WHAT TO PRODUCE:
Once you find the line with "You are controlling" in the data that follows, repeat it and every line after it exactly, through the line with "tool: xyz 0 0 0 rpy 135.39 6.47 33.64".

##### INPUT MATERIAL

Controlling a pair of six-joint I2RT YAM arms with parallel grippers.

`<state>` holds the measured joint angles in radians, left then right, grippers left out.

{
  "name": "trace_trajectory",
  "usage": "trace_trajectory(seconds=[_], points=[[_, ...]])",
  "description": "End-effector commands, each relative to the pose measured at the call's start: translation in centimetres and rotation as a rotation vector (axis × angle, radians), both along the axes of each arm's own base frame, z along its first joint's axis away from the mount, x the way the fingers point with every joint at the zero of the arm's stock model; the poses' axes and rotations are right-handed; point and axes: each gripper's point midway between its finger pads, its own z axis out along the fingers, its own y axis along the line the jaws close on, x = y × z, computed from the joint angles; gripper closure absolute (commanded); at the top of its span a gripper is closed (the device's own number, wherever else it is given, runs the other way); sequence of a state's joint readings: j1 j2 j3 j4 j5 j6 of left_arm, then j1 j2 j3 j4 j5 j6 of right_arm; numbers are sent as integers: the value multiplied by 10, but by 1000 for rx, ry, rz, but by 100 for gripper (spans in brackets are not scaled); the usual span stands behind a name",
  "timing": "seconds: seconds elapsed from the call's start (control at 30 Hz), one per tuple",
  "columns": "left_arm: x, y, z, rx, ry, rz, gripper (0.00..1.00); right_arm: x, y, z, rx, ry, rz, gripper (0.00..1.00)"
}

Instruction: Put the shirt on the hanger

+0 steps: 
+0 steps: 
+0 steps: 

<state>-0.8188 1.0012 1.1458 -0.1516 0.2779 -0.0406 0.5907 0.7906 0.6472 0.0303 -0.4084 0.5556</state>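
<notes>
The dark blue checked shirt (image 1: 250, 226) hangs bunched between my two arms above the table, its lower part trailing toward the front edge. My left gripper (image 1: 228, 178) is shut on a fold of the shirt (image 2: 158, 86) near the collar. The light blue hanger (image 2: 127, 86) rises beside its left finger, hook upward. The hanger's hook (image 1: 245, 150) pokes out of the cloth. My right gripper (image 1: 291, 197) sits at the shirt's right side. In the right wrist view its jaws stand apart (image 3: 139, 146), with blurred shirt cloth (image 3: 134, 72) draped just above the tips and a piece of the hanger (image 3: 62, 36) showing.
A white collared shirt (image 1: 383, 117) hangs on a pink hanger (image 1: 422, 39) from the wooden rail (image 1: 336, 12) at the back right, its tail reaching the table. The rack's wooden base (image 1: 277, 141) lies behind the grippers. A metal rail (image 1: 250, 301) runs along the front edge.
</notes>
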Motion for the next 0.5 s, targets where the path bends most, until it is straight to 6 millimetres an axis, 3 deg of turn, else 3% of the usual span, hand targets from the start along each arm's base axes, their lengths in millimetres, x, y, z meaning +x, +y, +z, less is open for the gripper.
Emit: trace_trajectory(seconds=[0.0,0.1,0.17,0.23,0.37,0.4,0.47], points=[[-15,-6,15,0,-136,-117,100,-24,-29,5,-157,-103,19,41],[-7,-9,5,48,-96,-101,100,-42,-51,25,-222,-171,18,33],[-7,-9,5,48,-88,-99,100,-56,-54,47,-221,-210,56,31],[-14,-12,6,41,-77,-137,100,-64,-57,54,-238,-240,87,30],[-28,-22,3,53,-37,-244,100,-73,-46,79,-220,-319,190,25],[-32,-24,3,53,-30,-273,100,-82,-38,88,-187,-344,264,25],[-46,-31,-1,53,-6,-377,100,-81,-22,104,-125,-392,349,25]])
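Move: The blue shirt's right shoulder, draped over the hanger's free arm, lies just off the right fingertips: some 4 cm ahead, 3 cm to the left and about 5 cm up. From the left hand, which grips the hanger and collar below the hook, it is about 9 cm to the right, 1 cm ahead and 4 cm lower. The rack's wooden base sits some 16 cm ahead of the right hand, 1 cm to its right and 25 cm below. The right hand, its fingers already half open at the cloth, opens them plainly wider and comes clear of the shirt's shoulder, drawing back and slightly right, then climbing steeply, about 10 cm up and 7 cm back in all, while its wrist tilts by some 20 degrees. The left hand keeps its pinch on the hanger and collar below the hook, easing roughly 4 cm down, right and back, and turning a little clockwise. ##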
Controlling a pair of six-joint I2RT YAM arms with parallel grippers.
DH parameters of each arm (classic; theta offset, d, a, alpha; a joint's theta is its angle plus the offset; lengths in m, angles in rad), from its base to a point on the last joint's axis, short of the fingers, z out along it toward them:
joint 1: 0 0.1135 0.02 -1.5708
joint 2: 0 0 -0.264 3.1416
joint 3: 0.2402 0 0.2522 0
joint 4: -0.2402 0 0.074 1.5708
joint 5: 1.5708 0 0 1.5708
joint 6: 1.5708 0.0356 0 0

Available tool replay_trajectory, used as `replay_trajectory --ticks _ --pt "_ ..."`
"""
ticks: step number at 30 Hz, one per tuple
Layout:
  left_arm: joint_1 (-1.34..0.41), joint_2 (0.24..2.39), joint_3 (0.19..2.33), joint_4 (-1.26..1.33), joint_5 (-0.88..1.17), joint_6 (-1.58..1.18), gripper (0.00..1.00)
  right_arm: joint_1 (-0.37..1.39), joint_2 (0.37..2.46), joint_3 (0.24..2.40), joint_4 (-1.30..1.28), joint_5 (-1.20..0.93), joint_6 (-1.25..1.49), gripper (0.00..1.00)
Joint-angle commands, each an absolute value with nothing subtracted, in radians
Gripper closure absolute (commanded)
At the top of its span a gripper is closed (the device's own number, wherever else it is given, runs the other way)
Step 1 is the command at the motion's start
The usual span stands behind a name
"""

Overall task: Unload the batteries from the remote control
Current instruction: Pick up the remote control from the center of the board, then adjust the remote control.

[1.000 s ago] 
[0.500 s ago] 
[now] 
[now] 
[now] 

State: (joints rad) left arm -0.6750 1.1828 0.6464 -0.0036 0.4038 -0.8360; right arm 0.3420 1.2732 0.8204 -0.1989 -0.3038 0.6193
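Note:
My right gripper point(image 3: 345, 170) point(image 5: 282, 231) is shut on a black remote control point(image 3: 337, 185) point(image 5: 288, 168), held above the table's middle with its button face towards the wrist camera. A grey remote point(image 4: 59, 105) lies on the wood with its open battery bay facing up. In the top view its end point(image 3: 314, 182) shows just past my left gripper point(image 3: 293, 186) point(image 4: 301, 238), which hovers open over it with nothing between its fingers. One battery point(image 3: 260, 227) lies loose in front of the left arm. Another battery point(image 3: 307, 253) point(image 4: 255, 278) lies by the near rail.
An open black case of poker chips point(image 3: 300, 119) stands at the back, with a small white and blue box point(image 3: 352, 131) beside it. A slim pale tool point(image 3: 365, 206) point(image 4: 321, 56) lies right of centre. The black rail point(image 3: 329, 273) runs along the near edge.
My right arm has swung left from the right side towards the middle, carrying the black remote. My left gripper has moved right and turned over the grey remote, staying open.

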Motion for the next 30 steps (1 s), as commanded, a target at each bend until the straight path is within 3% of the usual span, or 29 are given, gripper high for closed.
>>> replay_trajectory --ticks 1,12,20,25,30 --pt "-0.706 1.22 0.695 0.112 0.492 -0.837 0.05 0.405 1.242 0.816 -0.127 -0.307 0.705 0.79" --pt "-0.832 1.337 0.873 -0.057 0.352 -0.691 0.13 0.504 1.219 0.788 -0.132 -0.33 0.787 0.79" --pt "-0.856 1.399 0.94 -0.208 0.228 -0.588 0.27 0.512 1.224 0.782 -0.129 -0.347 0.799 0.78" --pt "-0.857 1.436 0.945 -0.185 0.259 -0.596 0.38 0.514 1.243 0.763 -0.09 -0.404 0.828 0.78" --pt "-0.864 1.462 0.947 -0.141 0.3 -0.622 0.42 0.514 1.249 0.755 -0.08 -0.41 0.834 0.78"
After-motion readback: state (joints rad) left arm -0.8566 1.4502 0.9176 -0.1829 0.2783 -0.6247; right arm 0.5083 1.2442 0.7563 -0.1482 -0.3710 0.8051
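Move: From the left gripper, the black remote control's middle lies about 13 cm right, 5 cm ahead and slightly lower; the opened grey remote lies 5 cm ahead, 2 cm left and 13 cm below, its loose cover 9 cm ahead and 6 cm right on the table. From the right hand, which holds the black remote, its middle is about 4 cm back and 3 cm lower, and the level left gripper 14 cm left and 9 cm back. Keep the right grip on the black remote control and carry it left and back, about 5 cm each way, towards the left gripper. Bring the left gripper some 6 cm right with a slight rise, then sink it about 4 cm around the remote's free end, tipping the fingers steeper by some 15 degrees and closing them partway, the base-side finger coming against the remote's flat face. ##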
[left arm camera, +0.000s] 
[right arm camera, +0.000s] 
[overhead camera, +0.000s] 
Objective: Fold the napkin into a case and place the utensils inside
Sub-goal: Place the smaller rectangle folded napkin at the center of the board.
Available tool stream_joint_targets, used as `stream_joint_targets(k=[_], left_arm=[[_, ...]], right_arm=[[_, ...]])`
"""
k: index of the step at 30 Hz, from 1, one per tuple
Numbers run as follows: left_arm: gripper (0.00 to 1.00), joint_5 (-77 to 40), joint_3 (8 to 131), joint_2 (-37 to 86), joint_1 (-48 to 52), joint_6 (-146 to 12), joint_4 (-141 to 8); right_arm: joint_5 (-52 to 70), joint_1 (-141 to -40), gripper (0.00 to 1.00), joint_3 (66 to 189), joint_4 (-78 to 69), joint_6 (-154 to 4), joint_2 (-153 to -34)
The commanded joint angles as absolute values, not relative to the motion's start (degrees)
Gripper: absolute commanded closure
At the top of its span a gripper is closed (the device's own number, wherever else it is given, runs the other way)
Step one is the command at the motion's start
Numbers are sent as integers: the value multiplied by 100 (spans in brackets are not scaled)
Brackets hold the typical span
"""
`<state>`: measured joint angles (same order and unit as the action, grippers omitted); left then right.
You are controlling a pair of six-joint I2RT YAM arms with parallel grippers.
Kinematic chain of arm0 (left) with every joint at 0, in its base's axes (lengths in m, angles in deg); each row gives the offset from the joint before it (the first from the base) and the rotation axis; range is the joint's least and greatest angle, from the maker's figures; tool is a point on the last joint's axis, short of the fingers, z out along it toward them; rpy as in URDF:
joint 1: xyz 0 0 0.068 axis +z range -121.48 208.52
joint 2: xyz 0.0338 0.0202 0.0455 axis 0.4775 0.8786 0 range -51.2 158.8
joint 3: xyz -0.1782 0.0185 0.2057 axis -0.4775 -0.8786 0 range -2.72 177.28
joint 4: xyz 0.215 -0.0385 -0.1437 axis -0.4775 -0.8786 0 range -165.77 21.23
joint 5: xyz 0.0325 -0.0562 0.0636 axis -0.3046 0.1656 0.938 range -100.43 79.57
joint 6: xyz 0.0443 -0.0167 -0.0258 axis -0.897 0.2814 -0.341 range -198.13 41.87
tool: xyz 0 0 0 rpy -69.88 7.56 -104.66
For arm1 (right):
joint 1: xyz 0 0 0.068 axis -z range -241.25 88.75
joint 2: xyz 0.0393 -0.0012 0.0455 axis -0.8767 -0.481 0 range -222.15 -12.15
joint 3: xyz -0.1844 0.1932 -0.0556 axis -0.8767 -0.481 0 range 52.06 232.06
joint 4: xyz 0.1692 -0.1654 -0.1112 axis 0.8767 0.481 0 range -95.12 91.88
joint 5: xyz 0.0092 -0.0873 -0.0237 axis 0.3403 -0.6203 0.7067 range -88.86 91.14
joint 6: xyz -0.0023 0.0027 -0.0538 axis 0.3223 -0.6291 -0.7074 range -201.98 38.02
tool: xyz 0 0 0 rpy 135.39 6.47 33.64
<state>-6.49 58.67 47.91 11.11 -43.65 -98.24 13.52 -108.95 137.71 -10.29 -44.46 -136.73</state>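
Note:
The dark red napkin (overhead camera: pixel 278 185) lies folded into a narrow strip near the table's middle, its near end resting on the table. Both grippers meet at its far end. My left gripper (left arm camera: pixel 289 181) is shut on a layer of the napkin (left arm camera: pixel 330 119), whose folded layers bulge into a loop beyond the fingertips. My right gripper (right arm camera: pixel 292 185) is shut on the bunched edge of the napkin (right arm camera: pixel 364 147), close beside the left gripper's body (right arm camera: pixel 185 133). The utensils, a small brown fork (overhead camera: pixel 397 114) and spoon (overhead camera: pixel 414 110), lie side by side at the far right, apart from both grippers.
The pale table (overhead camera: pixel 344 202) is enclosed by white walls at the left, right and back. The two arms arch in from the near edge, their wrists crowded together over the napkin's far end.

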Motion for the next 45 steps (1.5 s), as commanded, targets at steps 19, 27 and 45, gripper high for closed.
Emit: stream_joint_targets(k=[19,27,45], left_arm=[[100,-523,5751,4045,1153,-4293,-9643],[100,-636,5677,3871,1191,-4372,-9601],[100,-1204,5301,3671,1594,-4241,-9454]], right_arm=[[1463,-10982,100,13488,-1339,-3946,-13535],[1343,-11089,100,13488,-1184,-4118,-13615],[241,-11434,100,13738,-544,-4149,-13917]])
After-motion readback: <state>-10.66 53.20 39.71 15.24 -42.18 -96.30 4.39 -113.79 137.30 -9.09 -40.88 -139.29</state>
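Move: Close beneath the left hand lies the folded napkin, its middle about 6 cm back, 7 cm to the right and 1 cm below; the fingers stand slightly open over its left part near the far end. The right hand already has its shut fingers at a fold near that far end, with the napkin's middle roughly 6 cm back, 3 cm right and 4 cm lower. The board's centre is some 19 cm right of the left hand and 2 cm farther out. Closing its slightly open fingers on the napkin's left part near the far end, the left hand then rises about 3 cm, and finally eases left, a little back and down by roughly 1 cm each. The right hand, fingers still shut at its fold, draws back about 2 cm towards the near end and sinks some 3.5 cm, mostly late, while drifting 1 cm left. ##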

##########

PROBLEM SOLUTION:
You are controlling a pair of six-joint I2RT YAM arms with parallel grippers.
Kinematic chain of arm0 (left) with every joint at 0, in its base's axes (lengths in m, angles in deg); each row gives the offset from the joint before it (the first from the base) and the rotation axis; range is the joint's least and greatest angle, from the maker's figures; tool is a point on the last joint's axis, short of the fingers, z out along it toward them; rpy as in URDF:
joint 1: xyz 0 0 0.068 axis +z range -121.48 208.52
joint 2: xyz 0.0338 0.0202 0.0455 axis 0.4775 0.8786 0 range -51.2 158.8
joint 3: xyz -0.1782 0.0185 0.2057 axis -0.4775 -0.8786 0 range -2.72 177.28
joint 4: xyz 0.215 -0.0385 -0.1437 axis -0.4775 -0.8786 0 range -165.77 21.23
joint 5: xyz 0.0325 -0.0562 0.0636 axis -0.3046 0.1656 0.938 range -100.43 79.57
joint 6: xyz 0.0443 -0.0167 -0.0258 axis -0.897 0.2814 -0.341 range -198.13 41.87
tool: xyz 0 0 0 rpy -69.88 7.56 -104.66
For arm1 (right):
joint 1: xyz 0 0 0.068 axis -z range -241.25 88.75
joint 2: xyz 0.0393 -0.0012 0.0455 axis -0.8767 -0.481 0 range -222.15 -12.15
joint 3: xyz -0.1844 0.1932 -0.0556 axis -0.8767 -0.481 0 range 52.06 232.06
joint 4: xyz 0.1692 -0.1654 -0.1112 axis 0.8767 0.481 0 range -95.12 91.88
joint 5: xyz 0.0092 -0.0873 -0.0237 axis 0.3403 -0.6203 0.7067 range -88.86 91.14
joint 6: xyz -0.0023 0.0027 -0.0538 axis 0.3223 -0.6291 -0.7074 range -201.98 38.02
tool: xyz 0 0 0 rpy 135.39 6.47 33.64

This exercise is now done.